Bessin, who studies the connections between Putin and Eurasians says,“The links between Russian and Eurasian radical conservatism were established a long time ago.” “Dugin had French intellectual Alain de Benoist, who has been a prominent figure in the‘new right’ for several decades now, visit to Moscow State University on several occasions and he went to Paris at Benoist’s invitation.”

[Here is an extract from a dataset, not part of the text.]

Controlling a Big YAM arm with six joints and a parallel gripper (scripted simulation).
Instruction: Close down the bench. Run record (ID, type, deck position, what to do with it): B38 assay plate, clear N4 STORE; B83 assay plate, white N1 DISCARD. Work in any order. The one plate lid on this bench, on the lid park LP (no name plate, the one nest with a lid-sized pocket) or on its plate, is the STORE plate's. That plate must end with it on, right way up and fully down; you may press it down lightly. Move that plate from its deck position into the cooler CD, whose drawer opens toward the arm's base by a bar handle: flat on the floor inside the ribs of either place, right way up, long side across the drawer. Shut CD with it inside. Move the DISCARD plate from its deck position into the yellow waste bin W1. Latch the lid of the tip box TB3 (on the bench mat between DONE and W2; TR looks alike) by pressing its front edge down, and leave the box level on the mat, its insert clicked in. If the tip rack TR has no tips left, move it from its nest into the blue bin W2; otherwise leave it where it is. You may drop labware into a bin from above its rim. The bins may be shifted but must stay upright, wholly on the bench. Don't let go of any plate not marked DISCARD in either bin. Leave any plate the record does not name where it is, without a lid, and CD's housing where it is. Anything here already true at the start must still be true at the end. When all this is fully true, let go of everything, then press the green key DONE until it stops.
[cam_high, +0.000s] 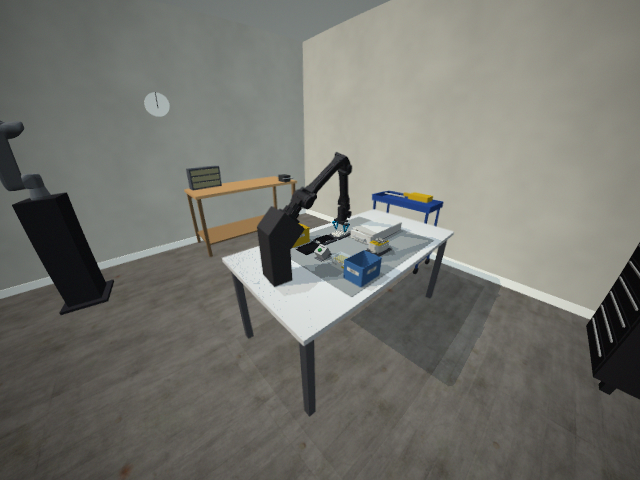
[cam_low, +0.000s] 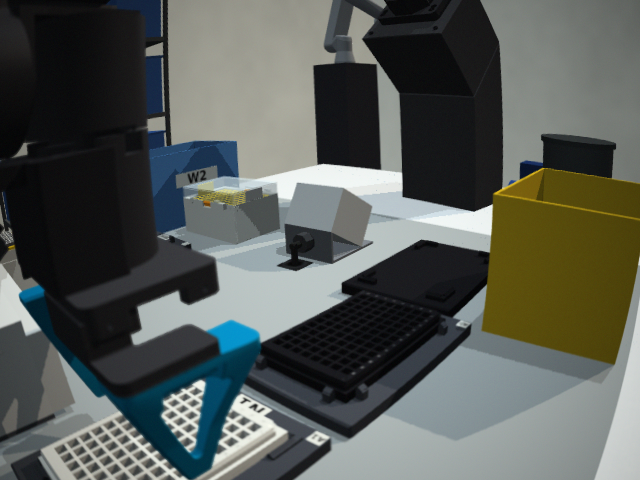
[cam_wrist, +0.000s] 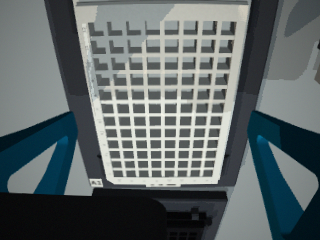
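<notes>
My hand is 30 mm above the white plate. Also, from my hand: black plate: 180 mm behind, 20 mm to the right, 30 mm below; then clear plate lid: 120 mm ahead, 180 mm to the right, 20 mm below; then nest N1: 40 mm below.
</notes>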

The common foundation for the far right, Eurasians, and Putin is the rejection of liberal democracy and anti-Americanism in general. For example, it was dislike for the USA that prompted the Front National to forge the France-Europe-Russia parliamentary coalition. “All of this brings us back to the idea of ‘conservative revolution’, the writings of Oswald Spengler and the perceived threat of cultural devastation caused by America’s rise. Putin shares this anti-Atlantic, anti-American dogma both with the Eurasians and their European friends,” says Bessin.

Ukrainian rightists out of place

In May 2013, the leaders of the Hungarian Jobbik radical right movement met with Dugin in Moscow. There they claimed that Hungary would do best to join the Eurasian Union. Shortly before the visit, the leadership of Jobbik was directly involved in stripping the Ukrainian right-wing Svoboda (Freedom) party of its observer status in the Alliance of European National Movements (AENM), an influential, though not the only, “International” organization of the EU radical right.

Analysts expect that various kinds of populists may win 16 to 25 per cent in the European Parliament elections in 2014, while one in ten newly elected MEPs are likely to be far rightist. This year may become their moment of glory, while the new composition of European Parliament may prove to be less sympathetictowards Ukraine and its European aspirations.

In this ideological and geopolitical setup, the Ukrainian far rightists became strangers among their own kind. Their European colleagues refuse to treat them as their equals, prefer instead those whose position is stronger. In the eyes of Western neofascists, Putin has already risen to the status of an informal leader and his Customs Union is the first step towards Russia’s fascist ideologeme of the “Eurasian Empire”. As they fight against Russia’s imperial ambition, Ukrainians should pin their hopes on the support of the European political mainstream, which sets a certain standard of liberalism, commitment to democracy and respect for human rights before Ukrainian radicals, rather than the far right. They would do well to grasp as much.